→ **Exercise**: Look over the material for the string "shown". Copy every line where it turns up.

→ **Given data**:

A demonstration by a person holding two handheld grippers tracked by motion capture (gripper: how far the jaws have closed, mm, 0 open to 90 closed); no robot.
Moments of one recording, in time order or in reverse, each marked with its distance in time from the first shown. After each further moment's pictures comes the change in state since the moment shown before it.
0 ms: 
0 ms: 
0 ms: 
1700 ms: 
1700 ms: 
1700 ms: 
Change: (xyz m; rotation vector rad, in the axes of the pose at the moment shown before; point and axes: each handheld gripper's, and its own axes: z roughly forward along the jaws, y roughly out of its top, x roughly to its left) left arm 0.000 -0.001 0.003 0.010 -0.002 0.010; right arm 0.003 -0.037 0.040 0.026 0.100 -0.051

→ **Task result**:
Moments of one recording, in time order or in reverse, each marked with its distance in time from the first shown. After each further moment's pictures comes the change in state since the moment shown before it.
Change: (xyz m; rotation vector rad, in the axes of the pose at the moment shown before; point and axes: each handheld gripper's, and its own axes: z roughly forward along the jaws, y roughly out of its top, x roughly to its left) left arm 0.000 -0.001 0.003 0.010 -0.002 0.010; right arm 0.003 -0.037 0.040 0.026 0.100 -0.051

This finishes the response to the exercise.